Come da tradizione, dopo l’allenamento, il tecnico Maurizio Jacobacci ha risposto alle domande dei giornalisti soffermandosi in primo luogo sulla ripartenza agonistica dopo due settimane.

“Non è mai facile mantenere alta la concentrazione quando un match che avevi preparato nei dettagli e che tutti aspettavano, salta. L’aspetto fisico non è un problema, si lavora come quando ci sono le soste delle nazionali.  Sul piano psicologico bisogna invece caricare di nuovo i ragazzi. Mi auguro che domani ci sia ancora maggior concentrazione perché affronteremo un avversario che ha totalizzato 8 punti in 4 partite. In casa si è imposto due volte,  realizzando sei reti e subendone una sola. Il Losanna sta bene e può ambire a traguardi importanti anche in Super League.”

-E’ preoccupato dalla possibile mancanza di concentrazione dopo questa pausa forzata?

“Non sono preoccupato. E’ vero che non puoi, come si fa di solito, prendere l’ultima partita giocata come riferimento per gli allenamenti successivi. Ormai il San Gallo è lontano, però va detto che anche il Losanna si sta solo allenando e non gioca da più tempo di noi. Disputare partite è sempre importante perché mantieni il ritmo e in settimana lavori su quanto è funzionato e sulle cose che non sono andate.”

-Stamane in allenamento ha ripreso più volte i ragazzi, li ha visti meno concentrati del solito?

“Io mi aspetto sempre tanto dai giocatori. In qualsiasi allenamento pretendo il massimo. Non chiedo loro di eseguire passivamente esercizi e movimenti tattici ma di essere attivi, di riflettere su quello che stanno facendo e al limite di chiedere il motivo e il senso di quanto esercitiamo. Anche quando si eseguono semplici passaggi di riscaldamento c’è sempre un motivo dietro e ci vuole la massima concentrazione”.

-Questa sfida sarà un buon test per il vostro attacco?

“Per la verità è un buon banco di prova per tutta la squadra, sia per l’aspetto difensivo in quanto loro hanno punte molto valide che “vendono la porta” ma hanno anche un ottimo organico che sa  come stare in campo. Sia per il centrocampo che dovrà dare equilibrio.  La squadra di Contini ha un gruppo che è insieme da tanto tempo, hanno perso solo Zequiri sostituito da altri attaccanti di valore.”

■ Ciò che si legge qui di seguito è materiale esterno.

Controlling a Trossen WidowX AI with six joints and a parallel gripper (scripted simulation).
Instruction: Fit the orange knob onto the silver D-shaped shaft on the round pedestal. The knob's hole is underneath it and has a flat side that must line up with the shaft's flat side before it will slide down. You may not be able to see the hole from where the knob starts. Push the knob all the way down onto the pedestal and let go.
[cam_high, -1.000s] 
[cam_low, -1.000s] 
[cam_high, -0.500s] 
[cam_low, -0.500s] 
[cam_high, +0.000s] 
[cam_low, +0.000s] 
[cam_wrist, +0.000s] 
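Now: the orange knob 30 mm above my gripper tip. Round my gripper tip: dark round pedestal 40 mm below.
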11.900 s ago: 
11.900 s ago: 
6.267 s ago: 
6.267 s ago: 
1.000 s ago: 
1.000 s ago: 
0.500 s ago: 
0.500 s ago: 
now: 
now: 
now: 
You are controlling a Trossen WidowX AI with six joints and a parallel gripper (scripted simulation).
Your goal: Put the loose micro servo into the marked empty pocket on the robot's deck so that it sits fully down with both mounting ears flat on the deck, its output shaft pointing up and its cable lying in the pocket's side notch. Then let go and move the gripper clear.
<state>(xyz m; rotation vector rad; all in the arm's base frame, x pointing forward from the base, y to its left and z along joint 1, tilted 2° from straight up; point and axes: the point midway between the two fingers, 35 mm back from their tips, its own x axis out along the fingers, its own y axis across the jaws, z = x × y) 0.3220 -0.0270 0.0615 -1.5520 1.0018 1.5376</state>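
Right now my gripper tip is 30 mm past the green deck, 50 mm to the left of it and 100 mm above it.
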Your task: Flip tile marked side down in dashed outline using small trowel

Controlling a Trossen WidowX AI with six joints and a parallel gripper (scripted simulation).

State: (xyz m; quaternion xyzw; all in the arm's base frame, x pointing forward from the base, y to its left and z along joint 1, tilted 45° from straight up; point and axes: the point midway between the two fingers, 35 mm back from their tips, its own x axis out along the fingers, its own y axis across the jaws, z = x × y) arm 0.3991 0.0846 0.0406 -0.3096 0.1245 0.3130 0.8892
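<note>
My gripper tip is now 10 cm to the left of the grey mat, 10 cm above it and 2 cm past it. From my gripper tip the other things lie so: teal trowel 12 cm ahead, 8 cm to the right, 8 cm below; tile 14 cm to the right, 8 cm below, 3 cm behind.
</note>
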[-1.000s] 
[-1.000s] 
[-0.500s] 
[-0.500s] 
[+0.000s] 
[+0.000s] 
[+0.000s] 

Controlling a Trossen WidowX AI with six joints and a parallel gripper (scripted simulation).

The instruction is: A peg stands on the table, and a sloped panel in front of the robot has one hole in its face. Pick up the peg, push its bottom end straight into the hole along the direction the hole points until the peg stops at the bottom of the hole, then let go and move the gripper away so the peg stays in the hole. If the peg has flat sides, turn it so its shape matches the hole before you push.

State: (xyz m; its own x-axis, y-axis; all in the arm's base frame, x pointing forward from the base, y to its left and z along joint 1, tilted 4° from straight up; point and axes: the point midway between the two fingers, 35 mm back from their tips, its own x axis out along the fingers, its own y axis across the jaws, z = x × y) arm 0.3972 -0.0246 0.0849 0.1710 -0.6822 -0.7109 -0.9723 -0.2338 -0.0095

-Inoltre quella di domani sarà l’ultima partita che si disputerà  nel glorioso stadio della Pontaise (costruito nel 1904), quindi c’è anche un aspetto storico e romantico.

“Lo sappiamo e ritengo che questo sia un ulteriore elemento  di difficoltà: loro vorranno sicuramente lasciare lo stadio olimpico con una vittoria e faranno di tutto per ottenerla. Ma questa circostanza deve essere anche una motivazione per noi: vogliamo espugnare la Pontaise dopo quello che è successo in Coppa lo scorso anno. Spero che i giocatori che hanno subito quella sconfitta sentano l’orgoglio di vendicarla e che dimostrino la crescita che la squadra ha avuto da lì in poi”.

-Diceva che il Losanna non è cambiato molto dalla squadra che ha estromesso il Lugano in Coppa svizzera il 14 settembre 2019: sarà una partita diversa?

“Spero proprio di sì. Mancherà Kukurozovic, che è importante per il  loro gioco,  ma Geismann potrà sostituirlo adeguatamente. Dovremo sapere dove attaccarli per fargli male. Andiamo a Losanna per fare risultato e incrementare la striscia positiva, ciò che aiuta a crescere e a farci capire che ci siamo e che ci possiamo stare molto bene in SL. Pure i vodesi hanno perso per l’ultima volta nella 34.esima giornata di Challenge League contro ili Winterthur. Sono quindi imbattuti  da sei partite. Difensivamente appaiono molto soliti, giochiamo a specchio rispetto a noi, con tre centrali molto fisici e forti di testa. Per le nostre punte sarà una gara tosta, spero che si possano disimpegnare al meglio con l’aiuto di tutti i compagni. Sulle fasce schierano due elementi molto offensivi e bravi a crossare, mentre in avanti hanno giocatori svegli che trovano la porta in una frazione di secondo. Dovremo non essere troppo bassi ma nemmeno eccessivamente alti: non bisogna lasciar loro profondità.”